• What you have to do: Repeat the listing word for word. Leave every picture out.

'''

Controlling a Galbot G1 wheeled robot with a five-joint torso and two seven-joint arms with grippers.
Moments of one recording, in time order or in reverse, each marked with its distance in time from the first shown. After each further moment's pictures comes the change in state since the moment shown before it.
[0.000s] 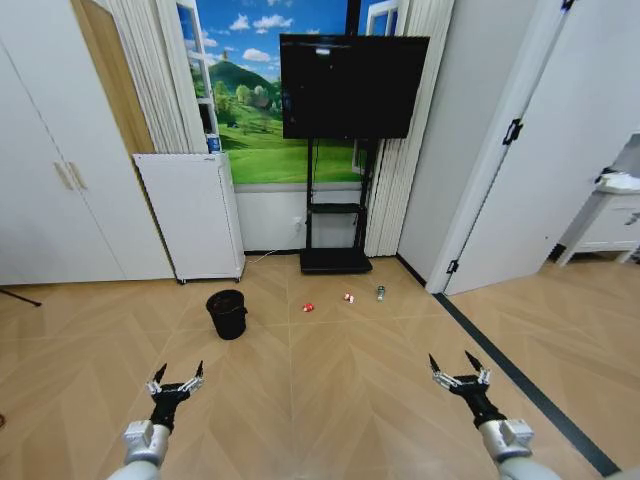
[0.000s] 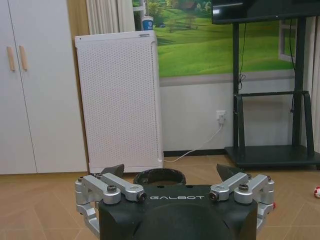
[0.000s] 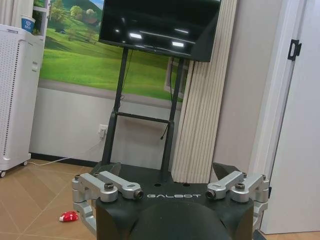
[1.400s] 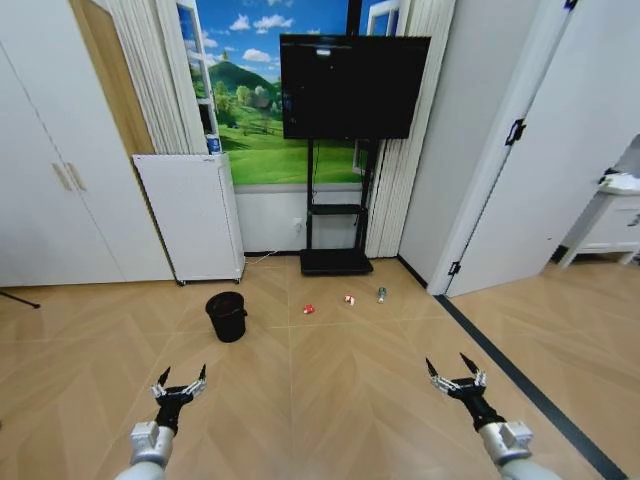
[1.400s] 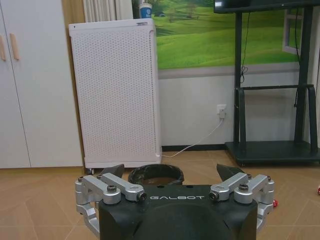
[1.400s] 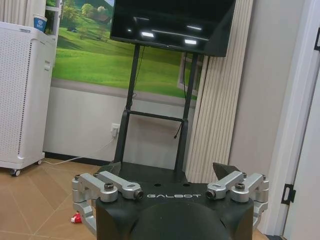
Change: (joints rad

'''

• Result below:
Controlling a Galbot G1 wheeled robot with a five-joint torso and two seven-joint arms with grippers.
Moments of one recording, in time order or in reverse, each marked with its distance in time from the first shown. After each further moment's pictures comes the change in state since the moment shown before it.
[0.000s] 
[0.000s] 
[0.000s] 
[1.400s] 
[1.400s] 
[1.400s] 
Change: (joints rad

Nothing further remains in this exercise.